▶ [TASK DESCRIPTION] Reproduce the entries below exactly, but only from the line containing "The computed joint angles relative" to the line containing "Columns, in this", inclusive.

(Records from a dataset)
^^^^^^^^

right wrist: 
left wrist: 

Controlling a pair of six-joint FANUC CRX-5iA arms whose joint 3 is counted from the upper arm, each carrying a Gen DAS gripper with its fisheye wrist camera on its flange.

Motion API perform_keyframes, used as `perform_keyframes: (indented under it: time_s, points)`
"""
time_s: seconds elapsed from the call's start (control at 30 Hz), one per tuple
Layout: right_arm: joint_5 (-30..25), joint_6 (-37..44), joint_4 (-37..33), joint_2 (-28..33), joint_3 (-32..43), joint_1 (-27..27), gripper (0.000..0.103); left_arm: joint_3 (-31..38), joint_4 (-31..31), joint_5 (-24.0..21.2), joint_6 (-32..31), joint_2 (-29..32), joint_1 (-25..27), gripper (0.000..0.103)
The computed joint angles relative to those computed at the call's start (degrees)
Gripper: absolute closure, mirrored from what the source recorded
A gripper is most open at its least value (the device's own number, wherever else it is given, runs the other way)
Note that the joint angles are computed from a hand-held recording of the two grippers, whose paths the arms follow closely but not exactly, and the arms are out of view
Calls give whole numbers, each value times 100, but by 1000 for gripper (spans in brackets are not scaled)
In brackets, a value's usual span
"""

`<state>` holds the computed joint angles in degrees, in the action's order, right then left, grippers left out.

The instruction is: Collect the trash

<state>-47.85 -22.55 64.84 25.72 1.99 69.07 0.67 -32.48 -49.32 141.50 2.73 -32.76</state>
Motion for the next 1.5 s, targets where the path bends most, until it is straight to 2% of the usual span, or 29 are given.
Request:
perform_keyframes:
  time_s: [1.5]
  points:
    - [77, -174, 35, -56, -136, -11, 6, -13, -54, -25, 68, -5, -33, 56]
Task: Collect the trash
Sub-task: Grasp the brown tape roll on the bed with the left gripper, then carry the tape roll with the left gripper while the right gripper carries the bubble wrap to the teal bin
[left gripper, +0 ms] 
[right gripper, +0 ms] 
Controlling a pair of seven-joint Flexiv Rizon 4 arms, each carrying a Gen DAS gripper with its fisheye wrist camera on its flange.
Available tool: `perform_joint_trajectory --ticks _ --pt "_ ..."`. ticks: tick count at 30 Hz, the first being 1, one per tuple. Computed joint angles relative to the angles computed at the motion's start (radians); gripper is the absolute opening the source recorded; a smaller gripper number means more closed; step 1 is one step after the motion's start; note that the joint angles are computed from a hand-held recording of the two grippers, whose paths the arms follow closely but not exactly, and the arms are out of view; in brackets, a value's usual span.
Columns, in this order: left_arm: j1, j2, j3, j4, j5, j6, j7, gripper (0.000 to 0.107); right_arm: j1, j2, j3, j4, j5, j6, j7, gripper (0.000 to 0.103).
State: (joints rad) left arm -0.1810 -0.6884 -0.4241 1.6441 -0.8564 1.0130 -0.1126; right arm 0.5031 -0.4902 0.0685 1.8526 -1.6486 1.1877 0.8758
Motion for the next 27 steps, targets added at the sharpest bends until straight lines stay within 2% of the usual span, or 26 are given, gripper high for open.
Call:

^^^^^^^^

▶ [EXERCISE SOLUTION]
The computed joint angles relative to those computed at the call's start (degrees)
Gripper: absolute closure, mirrored from what the source recorded
A gripper is most open at its least value (the device's own number, wherever else it is given, runs the other way)
Note that the joint angles are computed from a hand-held recording of the two grippers, whose paths the arms follow closely but not exactly, and the arms are out of view
Calls give whole numbers, each value times 100, but by 1000 for gripper (spans in brackets are not scaled)
In brackets, a value's usual span
"""

`<state>` holds the computed joint angles in degrees, in the action's order, right then left, grippers left out.

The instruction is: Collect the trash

<state>-47.85 -22.55 64.84 25.72 1.99 69.07 0.67 -32.48 -49.32 141.50 2.73 -32.76</state>
Motion for the next 1.5 s, targets where the path bends most, until it is straight to 2% of the usual span, or 29 are given.
Request:
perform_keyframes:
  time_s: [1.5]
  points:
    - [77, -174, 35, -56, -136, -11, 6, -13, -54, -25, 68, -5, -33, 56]
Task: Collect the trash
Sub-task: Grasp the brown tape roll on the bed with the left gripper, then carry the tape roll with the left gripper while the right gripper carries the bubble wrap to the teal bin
[left gripper, +0 ms] 
[right gripper, +0 ms] 
Controlling a pair of seven-joint Flexiv Rizon 4 arms, each carrying a Gen DAS gripper with its fisheye wrist camera on its flange.
Available tool: `perform_joint_trajectory --ticks _ --pt "_ ..."`. ticks: tick count at 30 Hz, the first being 1, one per tuple. Computed joint angles relative to the angles computed at the motion's start (radians); gripper is the absolute opening the source recorded; a smaller gripper number means more closed; step 1 is one step after the motion's start; note that the joint angles are computed from a hand-held recording of the two grippers, whose paths the arms follow closely but not exactly, and the arms are out of view; in brackets, a value's usual span.
Columns, in this order: left_arm: j1, j2, j3, j4, j5, j6, j7, gripper (0.000 to 0.107); right_arm: j1, j2, j3, j4, j5, j6, j7, gripper (0.000 to 0.103).

No more work is needed on this exercise.